Passage à niveau de Bordes dans les Hautes-Pyrénées

Le BEA-TT veut encore améliorer la sécurité aux passages à niveau

14 02 2024 | Actualités

«En vingt ans, le BEA-TT a ouvert 268 enquêtes et émis un peu plus de 800 recommandations de sécurité…, a indiqué Jean-Damien Poncet, directeur du BEA-TT lors du séminaire organisé à l’occasion des vingt ans de l’organisme le 8 février 2024. Les recommandations du BEA-TT doivent être exigeantes mais réalistes. Par exemple, nous n’allons pas préconiser de consolider tous les ponts, couper tous les arbres, déniveler tous les passages à niveau [PAN]: cela représente un coût de 45 M€ par PAN, il en existe 15.000 en France…».

Un pragmatisme qui conduit le BEA-TT à considérer qu’il ne faut pas inverser l’ordre des facteurs d’accidents: par exemple, cette année, la SNCF a décidé, en accord avec l’EPSF, de ne plus arrêter tous les trains lorsqu’une personne circule sur les voies en Île-de-France et de rouler à vue. «Si demain un accident survient, nous ne demanderons pas d’arrêter les trains à nouveau, a prévenu Jean-Damien Poncet. Il faut que les trains roulent. Le responsable sera l’intrus sur les voies. Nous espérons que le jour où un accident arrivera, la justice tiendra le même raisonnement…»

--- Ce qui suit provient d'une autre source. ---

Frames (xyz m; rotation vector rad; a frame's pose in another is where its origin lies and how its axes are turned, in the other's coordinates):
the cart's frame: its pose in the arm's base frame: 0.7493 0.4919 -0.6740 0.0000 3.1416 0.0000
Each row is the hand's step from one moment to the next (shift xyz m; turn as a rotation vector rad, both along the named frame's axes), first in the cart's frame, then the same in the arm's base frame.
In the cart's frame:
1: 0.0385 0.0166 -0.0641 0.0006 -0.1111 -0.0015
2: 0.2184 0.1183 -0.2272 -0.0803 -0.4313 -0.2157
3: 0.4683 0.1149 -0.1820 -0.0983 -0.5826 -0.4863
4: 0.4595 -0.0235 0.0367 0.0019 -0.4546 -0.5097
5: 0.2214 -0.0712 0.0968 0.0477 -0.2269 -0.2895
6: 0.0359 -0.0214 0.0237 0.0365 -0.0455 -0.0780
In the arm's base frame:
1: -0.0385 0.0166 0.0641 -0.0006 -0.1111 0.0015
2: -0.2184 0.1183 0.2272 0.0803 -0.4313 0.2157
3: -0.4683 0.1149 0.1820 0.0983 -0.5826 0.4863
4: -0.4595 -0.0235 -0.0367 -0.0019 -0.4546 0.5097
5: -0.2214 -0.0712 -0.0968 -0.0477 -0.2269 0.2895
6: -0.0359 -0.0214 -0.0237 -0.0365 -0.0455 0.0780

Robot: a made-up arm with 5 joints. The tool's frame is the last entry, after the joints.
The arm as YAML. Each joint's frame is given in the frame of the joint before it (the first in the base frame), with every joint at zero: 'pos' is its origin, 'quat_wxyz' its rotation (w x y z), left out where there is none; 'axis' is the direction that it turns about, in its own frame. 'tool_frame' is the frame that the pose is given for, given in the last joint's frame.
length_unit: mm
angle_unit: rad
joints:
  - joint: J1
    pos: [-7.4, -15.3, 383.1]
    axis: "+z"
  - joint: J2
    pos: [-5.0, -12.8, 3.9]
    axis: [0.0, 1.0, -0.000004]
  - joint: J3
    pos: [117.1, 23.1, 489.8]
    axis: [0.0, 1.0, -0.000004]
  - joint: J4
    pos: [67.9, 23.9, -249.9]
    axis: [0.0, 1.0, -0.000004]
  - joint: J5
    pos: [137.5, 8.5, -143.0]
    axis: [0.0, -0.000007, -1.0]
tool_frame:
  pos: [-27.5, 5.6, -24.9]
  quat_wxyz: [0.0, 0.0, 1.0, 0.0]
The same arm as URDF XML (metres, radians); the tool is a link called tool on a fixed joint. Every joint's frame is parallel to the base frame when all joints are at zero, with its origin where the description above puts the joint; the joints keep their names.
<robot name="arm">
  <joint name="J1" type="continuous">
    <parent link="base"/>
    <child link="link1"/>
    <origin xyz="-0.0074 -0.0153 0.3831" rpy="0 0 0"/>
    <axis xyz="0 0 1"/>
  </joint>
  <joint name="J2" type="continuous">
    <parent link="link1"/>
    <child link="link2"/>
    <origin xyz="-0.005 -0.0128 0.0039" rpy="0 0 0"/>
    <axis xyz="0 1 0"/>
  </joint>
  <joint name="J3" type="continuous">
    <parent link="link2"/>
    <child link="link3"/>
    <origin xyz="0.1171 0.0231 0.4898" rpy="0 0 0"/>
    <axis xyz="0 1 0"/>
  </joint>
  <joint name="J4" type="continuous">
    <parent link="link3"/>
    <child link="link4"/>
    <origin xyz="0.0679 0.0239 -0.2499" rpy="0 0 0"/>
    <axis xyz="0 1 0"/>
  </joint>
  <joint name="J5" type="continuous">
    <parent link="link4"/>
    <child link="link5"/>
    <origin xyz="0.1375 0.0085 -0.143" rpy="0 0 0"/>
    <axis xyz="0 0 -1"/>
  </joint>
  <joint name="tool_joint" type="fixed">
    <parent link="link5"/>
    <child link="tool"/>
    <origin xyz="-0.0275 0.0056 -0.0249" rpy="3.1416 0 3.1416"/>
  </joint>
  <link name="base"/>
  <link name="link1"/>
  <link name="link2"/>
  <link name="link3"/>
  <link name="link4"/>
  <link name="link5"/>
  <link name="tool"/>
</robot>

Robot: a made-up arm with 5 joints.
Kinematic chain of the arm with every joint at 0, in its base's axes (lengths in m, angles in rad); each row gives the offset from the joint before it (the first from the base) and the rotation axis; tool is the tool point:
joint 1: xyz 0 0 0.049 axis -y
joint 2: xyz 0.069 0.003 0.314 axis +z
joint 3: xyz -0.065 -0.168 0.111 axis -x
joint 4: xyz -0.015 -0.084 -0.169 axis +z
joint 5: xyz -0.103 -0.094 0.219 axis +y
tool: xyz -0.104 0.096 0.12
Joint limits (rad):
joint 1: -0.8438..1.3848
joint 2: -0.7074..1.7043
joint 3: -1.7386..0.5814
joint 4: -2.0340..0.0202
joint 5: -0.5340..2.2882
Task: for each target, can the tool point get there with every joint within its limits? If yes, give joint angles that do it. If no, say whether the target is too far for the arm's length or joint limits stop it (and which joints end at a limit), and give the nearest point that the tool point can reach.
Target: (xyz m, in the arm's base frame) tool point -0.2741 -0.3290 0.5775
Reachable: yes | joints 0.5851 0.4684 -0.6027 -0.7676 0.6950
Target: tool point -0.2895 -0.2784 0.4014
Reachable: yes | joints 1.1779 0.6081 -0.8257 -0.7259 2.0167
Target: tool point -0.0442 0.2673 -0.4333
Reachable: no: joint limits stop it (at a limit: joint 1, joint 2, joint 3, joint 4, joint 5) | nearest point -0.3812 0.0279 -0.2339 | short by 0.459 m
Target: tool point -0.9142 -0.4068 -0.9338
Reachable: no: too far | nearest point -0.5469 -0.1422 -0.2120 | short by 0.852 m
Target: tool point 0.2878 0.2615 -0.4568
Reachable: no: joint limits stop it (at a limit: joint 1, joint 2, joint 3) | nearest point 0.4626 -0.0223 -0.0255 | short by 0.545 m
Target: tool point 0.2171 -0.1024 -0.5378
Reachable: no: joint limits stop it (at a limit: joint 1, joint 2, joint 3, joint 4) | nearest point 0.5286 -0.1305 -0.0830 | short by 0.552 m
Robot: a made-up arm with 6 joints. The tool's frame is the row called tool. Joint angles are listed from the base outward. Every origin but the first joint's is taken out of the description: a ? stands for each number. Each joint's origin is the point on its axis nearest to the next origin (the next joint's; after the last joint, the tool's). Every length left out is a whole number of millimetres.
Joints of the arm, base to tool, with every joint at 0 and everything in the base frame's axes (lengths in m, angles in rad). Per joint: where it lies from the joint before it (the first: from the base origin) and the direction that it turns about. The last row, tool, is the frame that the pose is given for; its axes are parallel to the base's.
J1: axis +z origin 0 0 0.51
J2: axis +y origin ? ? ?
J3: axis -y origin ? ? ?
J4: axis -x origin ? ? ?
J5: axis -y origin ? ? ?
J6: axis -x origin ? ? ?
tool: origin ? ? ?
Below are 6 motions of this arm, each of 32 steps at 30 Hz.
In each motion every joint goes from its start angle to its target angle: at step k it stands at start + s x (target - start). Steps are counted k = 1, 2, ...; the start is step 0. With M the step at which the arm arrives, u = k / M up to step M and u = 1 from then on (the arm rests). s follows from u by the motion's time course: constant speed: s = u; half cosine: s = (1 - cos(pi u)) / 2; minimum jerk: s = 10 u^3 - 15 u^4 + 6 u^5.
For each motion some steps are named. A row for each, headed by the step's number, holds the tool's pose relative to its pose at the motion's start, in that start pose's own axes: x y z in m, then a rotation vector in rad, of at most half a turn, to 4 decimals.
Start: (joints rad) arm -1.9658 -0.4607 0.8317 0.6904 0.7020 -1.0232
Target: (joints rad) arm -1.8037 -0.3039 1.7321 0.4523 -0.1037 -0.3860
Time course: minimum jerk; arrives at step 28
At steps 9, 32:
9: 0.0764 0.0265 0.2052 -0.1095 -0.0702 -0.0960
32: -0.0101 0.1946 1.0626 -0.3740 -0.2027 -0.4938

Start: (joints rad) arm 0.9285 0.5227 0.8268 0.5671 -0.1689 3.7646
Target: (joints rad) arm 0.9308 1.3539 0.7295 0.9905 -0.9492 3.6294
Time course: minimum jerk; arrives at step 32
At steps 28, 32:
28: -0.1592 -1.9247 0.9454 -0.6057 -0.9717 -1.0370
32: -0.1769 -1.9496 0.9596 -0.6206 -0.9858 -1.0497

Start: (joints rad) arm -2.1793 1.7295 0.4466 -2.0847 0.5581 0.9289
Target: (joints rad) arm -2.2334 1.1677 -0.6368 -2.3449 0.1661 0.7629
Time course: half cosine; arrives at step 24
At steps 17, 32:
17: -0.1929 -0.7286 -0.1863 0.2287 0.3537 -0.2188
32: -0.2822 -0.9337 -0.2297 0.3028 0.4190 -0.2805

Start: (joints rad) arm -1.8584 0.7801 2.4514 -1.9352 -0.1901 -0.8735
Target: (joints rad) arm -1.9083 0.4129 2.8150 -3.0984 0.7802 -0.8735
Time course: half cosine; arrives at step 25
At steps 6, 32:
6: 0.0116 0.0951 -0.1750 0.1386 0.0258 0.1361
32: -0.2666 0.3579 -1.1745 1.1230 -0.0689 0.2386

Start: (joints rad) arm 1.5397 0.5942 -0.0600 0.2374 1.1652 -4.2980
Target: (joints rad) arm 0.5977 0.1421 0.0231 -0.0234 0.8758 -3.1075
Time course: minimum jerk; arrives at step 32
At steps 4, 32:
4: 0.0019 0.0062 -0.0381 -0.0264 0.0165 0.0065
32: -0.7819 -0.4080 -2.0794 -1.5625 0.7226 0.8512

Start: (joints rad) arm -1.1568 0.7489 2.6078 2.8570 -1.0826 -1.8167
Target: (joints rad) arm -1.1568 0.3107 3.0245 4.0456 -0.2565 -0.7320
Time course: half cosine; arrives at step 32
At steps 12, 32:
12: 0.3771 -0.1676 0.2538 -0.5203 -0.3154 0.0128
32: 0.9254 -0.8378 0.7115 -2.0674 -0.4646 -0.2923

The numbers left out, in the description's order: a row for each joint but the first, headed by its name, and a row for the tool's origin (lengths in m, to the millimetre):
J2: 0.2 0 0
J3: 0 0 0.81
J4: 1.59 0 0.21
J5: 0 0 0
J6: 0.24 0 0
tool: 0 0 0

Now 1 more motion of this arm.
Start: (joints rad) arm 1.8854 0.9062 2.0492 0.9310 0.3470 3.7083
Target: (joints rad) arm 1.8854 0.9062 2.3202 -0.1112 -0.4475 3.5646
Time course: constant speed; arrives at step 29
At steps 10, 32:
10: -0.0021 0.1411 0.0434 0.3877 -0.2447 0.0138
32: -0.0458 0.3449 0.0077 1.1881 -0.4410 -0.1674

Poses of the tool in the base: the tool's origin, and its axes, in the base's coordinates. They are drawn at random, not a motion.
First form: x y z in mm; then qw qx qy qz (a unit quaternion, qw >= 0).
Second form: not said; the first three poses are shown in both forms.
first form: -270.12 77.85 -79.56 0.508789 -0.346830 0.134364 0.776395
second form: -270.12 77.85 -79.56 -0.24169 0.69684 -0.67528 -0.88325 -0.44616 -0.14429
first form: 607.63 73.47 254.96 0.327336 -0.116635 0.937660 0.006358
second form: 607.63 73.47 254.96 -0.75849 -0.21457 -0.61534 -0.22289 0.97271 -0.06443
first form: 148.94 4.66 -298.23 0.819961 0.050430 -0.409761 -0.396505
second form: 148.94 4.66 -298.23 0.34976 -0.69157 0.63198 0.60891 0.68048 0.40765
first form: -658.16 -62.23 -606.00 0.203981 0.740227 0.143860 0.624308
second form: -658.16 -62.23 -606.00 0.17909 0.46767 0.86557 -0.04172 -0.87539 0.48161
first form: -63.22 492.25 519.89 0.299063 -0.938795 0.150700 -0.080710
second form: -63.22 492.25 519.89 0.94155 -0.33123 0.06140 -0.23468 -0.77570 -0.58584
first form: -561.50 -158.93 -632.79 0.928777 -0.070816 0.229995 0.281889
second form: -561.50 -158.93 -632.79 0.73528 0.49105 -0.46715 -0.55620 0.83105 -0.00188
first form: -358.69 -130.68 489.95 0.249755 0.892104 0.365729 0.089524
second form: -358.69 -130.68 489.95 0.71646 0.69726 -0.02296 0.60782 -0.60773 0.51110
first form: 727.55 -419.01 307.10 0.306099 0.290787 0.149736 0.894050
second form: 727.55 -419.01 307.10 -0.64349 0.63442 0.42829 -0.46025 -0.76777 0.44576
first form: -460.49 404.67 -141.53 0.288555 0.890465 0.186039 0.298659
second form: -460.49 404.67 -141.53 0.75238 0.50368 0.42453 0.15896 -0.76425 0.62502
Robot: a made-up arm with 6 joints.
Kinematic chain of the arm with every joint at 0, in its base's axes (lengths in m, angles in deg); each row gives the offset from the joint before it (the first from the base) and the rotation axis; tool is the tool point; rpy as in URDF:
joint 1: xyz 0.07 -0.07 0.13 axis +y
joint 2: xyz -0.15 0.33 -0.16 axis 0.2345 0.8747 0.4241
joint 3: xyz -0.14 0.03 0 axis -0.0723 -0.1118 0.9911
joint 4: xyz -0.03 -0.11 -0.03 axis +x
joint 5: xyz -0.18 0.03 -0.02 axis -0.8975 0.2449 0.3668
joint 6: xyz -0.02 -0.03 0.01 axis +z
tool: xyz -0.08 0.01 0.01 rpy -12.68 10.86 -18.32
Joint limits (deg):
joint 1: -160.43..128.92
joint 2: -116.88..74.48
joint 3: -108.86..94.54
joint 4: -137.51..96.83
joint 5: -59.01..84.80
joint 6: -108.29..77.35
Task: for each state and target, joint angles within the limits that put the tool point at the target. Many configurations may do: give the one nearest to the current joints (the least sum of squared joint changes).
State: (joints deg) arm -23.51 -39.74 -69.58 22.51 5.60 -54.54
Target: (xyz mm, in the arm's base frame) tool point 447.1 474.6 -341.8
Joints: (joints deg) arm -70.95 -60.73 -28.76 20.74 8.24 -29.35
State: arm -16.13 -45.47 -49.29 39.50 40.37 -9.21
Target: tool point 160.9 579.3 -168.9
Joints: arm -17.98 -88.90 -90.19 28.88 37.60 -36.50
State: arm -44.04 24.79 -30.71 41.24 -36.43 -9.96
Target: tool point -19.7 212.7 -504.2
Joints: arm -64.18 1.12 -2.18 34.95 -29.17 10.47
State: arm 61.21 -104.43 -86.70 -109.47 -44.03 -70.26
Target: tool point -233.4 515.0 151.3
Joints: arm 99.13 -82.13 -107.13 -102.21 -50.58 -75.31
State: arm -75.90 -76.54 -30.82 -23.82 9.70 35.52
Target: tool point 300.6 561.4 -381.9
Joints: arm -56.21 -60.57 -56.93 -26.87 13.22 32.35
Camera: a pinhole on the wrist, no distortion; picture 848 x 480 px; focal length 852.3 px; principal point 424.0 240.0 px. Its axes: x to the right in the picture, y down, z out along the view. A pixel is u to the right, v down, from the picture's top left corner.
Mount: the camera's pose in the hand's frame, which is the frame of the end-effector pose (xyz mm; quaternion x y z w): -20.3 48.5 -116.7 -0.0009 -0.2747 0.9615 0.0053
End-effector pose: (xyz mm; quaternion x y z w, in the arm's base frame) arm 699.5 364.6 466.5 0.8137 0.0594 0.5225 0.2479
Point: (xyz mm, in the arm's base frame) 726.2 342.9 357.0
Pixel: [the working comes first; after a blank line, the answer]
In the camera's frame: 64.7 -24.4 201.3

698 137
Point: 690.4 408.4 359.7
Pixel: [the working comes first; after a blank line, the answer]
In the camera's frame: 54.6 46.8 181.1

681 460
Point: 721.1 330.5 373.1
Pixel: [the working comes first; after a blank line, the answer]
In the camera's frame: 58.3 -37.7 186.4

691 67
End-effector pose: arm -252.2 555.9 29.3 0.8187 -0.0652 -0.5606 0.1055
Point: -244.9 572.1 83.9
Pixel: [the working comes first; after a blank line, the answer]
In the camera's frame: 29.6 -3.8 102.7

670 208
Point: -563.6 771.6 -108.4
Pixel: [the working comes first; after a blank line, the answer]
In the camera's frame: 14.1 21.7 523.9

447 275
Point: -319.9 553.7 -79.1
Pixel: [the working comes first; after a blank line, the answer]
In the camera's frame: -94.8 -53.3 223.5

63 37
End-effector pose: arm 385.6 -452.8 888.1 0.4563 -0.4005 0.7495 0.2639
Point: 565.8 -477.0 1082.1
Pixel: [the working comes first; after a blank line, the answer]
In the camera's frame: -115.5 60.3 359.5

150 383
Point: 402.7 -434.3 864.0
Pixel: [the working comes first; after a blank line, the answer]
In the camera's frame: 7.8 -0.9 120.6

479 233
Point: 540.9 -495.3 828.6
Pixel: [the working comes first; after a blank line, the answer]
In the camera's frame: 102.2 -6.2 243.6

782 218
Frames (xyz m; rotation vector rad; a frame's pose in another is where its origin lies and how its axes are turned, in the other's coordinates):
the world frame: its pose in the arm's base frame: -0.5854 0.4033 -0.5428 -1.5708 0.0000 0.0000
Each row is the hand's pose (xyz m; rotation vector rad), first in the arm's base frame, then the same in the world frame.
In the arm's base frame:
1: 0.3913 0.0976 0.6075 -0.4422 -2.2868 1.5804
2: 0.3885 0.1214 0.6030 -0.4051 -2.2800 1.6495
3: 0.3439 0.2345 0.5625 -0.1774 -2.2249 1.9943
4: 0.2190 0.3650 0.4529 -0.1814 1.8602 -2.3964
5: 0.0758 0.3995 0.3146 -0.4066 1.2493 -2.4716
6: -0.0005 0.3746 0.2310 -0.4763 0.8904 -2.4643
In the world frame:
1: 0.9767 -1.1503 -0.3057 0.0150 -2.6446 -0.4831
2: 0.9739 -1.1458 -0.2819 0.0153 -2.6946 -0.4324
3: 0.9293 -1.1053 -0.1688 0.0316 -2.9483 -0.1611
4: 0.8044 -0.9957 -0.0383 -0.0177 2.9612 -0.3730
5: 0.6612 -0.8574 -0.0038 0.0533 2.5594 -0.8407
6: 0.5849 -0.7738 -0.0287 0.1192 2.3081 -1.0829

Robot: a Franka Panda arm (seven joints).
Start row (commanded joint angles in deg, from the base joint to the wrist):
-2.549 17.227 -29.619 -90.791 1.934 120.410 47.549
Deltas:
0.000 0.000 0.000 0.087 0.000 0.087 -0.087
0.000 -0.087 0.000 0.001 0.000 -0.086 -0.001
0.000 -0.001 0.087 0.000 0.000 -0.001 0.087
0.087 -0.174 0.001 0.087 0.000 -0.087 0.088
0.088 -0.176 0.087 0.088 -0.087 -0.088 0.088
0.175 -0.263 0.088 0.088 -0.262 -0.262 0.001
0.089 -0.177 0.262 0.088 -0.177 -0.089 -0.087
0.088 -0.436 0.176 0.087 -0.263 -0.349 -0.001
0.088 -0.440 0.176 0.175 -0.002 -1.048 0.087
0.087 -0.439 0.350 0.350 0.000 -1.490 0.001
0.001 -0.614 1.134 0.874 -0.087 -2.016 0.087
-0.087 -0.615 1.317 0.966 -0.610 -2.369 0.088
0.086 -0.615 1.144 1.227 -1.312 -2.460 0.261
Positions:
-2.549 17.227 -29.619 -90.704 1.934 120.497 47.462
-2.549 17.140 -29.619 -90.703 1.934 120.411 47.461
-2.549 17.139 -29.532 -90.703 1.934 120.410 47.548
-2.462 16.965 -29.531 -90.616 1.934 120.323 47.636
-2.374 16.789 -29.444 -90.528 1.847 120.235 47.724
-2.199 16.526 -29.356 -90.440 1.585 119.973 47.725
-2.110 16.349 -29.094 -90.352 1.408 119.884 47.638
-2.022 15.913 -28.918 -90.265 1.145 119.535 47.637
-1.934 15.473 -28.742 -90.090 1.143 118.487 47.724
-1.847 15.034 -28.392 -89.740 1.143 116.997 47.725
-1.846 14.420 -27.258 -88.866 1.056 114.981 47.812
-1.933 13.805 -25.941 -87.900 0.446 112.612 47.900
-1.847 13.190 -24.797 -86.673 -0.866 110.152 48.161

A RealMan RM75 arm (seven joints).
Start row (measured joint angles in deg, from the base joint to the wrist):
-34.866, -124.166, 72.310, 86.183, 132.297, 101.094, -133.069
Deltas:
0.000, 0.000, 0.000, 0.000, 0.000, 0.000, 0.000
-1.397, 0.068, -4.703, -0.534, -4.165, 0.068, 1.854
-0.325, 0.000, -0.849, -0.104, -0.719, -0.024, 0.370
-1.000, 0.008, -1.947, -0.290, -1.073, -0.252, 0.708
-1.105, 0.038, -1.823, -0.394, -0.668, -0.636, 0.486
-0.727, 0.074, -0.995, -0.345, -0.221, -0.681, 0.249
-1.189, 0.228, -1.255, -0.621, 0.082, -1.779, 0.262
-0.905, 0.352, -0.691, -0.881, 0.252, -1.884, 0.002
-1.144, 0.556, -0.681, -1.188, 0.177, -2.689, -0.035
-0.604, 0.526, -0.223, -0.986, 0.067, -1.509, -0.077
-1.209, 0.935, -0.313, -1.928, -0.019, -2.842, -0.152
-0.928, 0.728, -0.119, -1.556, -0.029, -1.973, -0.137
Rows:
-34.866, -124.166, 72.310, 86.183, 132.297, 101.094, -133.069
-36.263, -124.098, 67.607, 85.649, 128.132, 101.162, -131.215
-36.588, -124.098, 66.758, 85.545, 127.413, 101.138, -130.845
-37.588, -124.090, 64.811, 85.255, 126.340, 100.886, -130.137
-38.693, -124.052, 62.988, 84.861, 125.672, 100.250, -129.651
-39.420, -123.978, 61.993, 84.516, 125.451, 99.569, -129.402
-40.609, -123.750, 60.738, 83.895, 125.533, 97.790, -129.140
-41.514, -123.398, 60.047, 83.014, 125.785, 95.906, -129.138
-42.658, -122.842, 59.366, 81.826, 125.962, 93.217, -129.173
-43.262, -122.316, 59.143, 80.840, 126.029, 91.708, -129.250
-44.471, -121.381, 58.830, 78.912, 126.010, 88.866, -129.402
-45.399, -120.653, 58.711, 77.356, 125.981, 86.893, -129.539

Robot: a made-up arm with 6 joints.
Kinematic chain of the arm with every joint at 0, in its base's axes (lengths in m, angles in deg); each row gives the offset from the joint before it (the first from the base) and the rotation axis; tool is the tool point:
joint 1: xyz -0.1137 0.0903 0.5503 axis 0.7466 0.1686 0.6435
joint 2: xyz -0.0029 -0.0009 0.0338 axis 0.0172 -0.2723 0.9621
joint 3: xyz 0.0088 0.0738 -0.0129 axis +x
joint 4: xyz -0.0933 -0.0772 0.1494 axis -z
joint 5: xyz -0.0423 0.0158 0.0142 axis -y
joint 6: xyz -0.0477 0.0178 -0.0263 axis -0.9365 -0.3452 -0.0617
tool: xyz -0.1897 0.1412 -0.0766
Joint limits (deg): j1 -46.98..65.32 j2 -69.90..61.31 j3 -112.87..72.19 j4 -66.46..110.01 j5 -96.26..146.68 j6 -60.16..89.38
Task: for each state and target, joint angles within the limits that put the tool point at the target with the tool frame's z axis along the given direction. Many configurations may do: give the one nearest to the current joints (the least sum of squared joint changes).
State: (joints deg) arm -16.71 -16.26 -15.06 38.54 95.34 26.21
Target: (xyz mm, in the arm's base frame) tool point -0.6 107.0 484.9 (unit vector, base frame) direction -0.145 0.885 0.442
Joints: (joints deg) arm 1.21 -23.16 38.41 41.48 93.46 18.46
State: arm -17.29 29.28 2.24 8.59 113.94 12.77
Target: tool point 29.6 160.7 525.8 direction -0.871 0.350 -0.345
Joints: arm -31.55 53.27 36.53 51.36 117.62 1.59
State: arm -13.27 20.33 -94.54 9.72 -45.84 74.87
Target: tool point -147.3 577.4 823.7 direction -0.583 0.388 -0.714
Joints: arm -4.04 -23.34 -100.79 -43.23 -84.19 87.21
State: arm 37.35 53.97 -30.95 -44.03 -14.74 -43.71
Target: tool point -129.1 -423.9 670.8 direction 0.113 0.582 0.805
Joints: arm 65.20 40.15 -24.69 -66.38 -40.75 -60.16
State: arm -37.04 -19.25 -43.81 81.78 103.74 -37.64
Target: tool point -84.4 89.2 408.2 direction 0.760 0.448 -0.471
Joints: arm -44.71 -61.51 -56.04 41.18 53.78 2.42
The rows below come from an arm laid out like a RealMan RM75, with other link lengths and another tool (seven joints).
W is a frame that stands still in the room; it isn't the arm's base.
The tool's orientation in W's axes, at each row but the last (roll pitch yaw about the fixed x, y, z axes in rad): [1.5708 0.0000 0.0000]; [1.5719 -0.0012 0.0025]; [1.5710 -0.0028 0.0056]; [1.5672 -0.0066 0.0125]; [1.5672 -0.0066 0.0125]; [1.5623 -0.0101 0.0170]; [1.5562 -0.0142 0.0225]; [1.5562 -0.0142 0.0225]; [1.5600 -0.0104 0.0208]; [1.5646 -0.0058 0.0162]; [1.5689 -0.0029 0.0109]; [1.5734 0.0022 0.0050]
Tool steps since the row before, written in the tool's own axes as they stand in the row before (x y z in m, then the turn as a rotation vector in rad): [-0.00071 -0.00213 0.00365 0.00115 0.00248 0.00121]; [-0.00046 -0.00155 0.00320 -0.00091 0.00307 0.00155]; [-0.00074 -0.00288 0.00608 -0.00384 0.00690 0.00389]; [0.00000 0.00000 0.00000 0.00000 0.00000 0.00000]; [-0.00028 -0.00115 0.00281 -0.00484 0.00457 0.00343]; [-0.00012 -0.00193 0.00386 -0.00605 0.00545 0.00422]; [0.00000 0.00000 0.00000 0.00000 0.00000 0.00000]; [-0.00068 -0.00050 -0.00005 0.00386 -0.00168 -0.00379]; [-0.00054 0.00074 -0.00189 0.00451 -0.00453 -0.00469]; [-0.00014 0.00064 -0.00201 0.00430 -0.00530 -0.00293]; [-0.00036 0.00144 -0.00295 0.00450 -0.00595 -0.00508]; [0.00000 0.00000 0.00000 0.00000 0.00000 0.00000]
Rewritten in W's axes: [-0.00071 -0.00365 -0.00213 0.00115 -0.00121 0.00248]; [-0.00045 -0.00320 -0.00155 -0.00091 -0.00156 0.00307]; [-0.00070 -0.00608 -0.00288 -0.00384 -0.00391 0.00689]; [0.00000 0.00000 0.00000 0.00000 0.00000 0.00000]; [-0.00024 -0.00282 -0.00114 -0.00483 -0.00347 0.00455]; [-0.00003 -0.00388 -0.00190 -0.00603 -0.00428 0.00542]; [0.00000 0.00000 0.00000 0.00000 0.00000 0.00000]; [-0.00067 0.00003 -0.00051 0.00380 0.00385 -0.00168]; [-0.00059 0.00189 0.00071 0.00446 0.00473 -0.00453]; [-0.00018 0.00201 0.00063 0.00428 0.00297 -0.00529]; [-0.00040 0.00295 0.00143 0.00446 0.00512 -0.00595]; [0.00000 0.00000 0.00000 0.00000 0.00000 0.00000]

Au final, les recommandations du BEA-TT sont destinées à éviter la répétition de nouveaux accidents analogues. Il subsiste néanmoins des points noirs à l’exemple des accidents aux passages à niveau (PAN), le nombre de tués ayant doublé en 2023 par rapport à l’année précédente malgré les efforts de pédagogie entrepris. Le BEA-TT a ainsi monté un groupe de travail avec l’EPSF sur les PAN: «Le contrôle-sanction automatisé de la vitesse des automobilistes a permis d’éviter 20.000 morts. Il faudra sans doute l’appliquer pour les PAN, car ce sont en général des accidents routiers…», a expliqué Jean-Damien Poncet.

«La quasi-totalité des accidents résulte du franchissement d’un PAN signalant le danger par le conducteur ou le piéton, a confirmé Rodolphe Gintz, directeur général de la DGITM. Cela implique de comprendre les attitudes des usagers pour prévenir les comportements à risques et adapter notre politique en conséquence, mais cela ne doit pas devenir un frein à l’innovation». 

Les technologies aident déjà à éviter des accidents. «Le système KVB [contrôle de vitesse par balises] qui existe depuis 30 ans pour les trains, a contribué à faire baisser le niveau d’insécurité», a rappelé Laurent Cebulski, directeur général de l’EPSF. Luc Laroche, directeur de programme Innovation Système Ferroviaire du groupe SNCF, croit également à l’apport de la digitalisation pour parer, par exemple, aux risques d’incendie dans les trains à batteries avec un système de commande et de contrôle de ces batteries.

Parallèlement, cette digitalisation va aussi entraîner une augmentation des problèmes d’exploitation et de pannes liées, par exemple, à des trous dans la couverture télécom ou des risques cyber qui pourraient notamment empêcher la localisation des trains: «Il faudra prévoir des systèmes alternatifs et être capable de gérer des situations en mode dégradé avec papier et crayon…», a expliqué Luc Laroche.

La généralisation des automatismes comporte également de nouveaux risques: «Moins il arrive d’incidents, moins on est vigilant: comment on maintient cette nécessaire vigilance ?», s’est demandé Daniel Pfeiffer, directeur général du STRMTG (Service Technique des Remontées Mécaniques et des Transports Guidés). Cela pose notamment la question de la formation du personnel: «Si les systèmes sont très sophistiqués, l’opérateur sera peut-être moins sollicité et rencontrera moins de cas dégradés, mais est-ce qu’il saura déceler le problème et intervenir le jour où il y aura un dysfonctionnement ?», s’est interrogé Pierre Messulam, expert ferroviaire, ancien directeur des Risques, de l’audit, de la sécurité et de la sûreté du groupe SNCF.

Enfin, l’IA n’est pas considérée, à ce stade, comme un outil fiable. «Nous l’avons mise en place dans les remontées mécaniques : si elle a permis d’éviter des accidents, l’algorithme de reconnaissance d’images destiné à vérifier le bon embarquement n’est pas fiable, nous avons un taux d’erreur énorme: aujourd’hui, nous ne savons pas évaluer le niveau de sécurité de cette IA…»  a expliqué Daniel Pfeiffer. Dans le cadre du projet de train autonome de la SNCF, Luc Laroche confirme cette prudence: «Notre stratégie consiste à recourir le moins possible à l’IA et à conserver un opérateur dans le train».